(Note: This is part two of a two-part series on issues affecting worker’s compensation, brain injury rehabilitation, and appropriate patient care).
The focus in health care today is often on the high cost of care and ensuring access to care through legislative reform. Change in recent years has focused largely on preventative care and care for common medical conditions. However, health care after catastrophic injury, such as brain injury, is vastly more complicated.
Few individuals receive the full measure of treatment after brain injury that we now know will bring them to their ultimate recovery and functional status possible – due to uninformed financial restrictions to accessing care. We have learned that early treatment is better than late treatment, in part, because we can prevent the development of unnecessary complications. Expert treatment avoids inappropriate medications and surgeries while promoting and optimizing the neurological recovery of function.
“Patient-centered care” must be combined with the notion that “the dollars follow the patient” to enable this maximized recovery and return to the most meaningful and productive, as well as, the least expensive and least restrictive life after brain injury. Catastrophic brain injury presents unique challenges in comparison to other health conditions. A brain injury can affect multiple organ systems quite randomly, and it is often said that no two patients are the same. The tremendous variability requires medical treatment that is both comprehensive and expensive. Furthermore, the cost of treatment has not and will not be reduced to a pill or a surgery. So, treatment of brain injury requires a regiment of physicians, allied health professionals, case managers, attorneys, and family members, in addition to combination therapies that may also include surgeries and medications. Simply put, there is no medical condition today that is as complicated as brain injury.
Further, care pathways and endpoints of treatment are evident in most medical conditions. Appendicitis, as an example, is a medical condition that can almost always be treated the same way – but this is less the case for brain injury. Each patient recovers differently depending upon a host of variables that include the injury itself, the person’s educational, vocational and social history, the person’s pre-injury medical status, the person’s genetic factors, other system involvement, the timing of emergency treatment, the etiology of the injury, the expertise of the treatment given, the duration of treatment provided. Factors that affect access to treatment are also variables and may include access to insurance, socioeconomic status, patient and family education, and awareness of advocacy by treaters of appropriate treatment options.
What are the cost savings of a full-time comprehensive postacute rehabilitation program?
When treatment duration is determined by patient progress alone, rather than interference by financial restrictions, the data shows us that many patients seem to reach maximized recovery after injury when exposed to intensive and expert medical rehabilitation. These patients’ outcomes are stable or improving at extended follow-up 5 to 7 years post-injury. Additionally, the financial benefit to an insurance company or society is tremendous – at an average of $1.5 million per person lifetime. Incredibly, some patients’ recoveries have resulted in more than $7 million in lifetime savings. When the expense of these treatments is contrasted to the financial savings alone, the return on investment is truly immense.

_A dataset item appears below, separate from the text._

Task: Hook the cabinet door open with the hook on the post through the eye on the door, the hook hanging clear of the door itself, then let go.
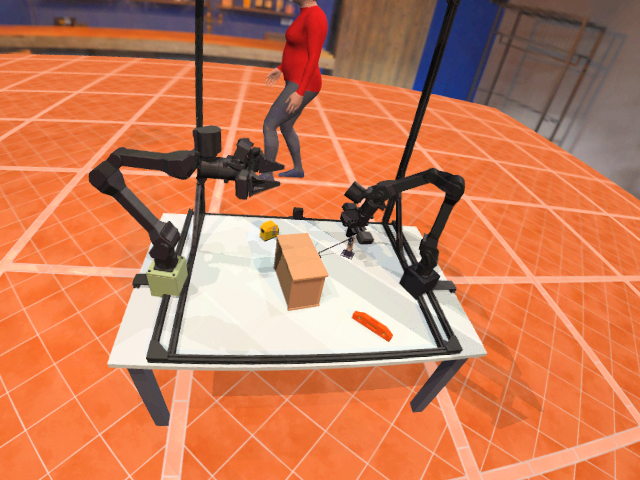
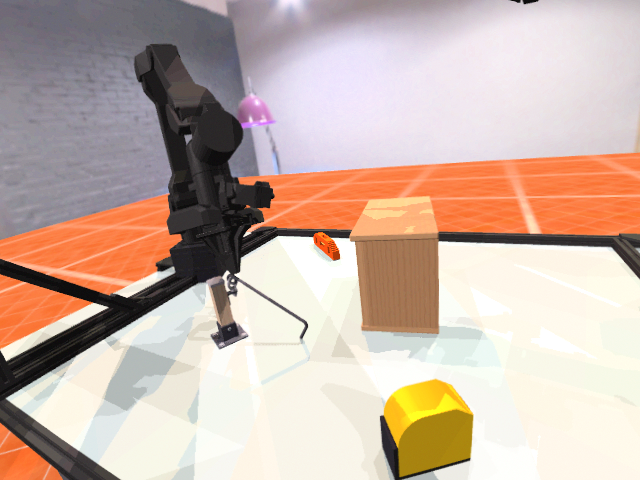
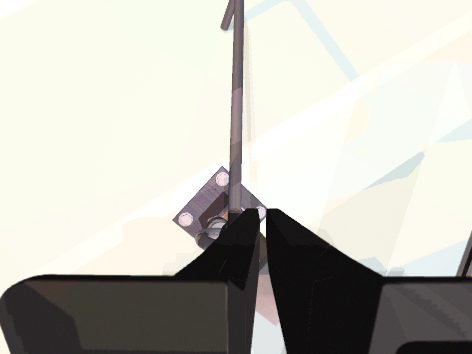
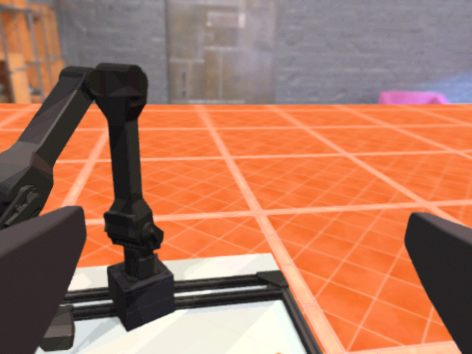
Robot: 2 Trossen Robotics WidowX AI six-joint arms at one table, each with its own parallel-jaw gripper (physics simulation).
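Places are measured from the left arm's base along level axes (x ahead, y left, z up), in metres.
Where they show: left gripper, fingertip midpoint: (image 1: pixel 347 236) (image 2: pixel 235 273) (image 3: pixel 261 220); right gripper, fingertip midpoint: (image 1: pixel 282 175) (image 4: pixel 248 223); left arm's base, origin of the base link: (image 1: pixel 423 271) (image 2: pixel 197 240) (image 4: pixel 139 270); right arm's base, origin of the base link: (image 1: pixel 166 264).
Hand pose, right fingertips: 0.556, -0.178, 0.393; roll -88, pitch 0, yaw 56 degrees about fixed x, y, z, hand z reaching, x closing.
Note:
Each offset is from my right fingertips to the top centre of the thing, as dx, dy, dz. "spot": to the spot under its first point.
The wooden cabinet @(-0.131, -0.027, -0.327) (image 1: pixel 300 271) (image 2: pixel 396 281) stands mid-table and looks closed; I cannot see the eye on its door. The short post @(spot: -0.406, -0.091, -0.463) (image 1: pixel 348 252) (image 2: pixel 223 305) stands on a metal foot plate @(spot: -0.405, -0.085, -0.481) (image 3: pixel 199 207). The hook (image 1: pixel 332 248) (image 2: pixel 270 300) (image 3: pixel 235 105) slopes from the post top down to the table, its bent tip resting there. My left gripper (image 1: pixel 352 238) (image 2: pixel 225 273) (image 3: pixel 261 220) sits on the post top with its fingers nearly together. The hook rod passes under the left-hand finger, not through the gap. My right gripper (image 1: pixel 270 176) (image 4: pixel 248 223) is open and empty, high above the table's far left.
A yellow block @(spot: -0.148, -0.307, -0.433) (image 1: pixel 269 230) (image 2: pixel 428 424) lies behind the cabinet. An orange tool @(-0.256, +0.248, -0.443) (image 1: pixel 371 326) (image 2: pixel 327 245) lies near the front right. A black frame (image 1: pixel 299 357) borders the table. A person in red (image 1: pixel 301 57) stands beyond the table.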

Is access to health insurance vital for TBI recovery?
Health insurance is not yet routinely providing all the treatment one would reasonably prescribe in the first year after injury. This is not to say recovery doesn’t extend beyond this point in time; rather it says that this is the most rapid and easily modifiable recovery period. The solution is found in collaborating with the teams of professionals who work to determine how benefits are applied and medical researchers who are on the hunt for the most productive and efficient treatment. It is doubtful that recovery from brain injury will ever be reduced to a pill or a surgery. Recovery will remain dependent upon intensive, expensive and well-executed therapies combined with thoughtful use of appropriate medications and surgeries.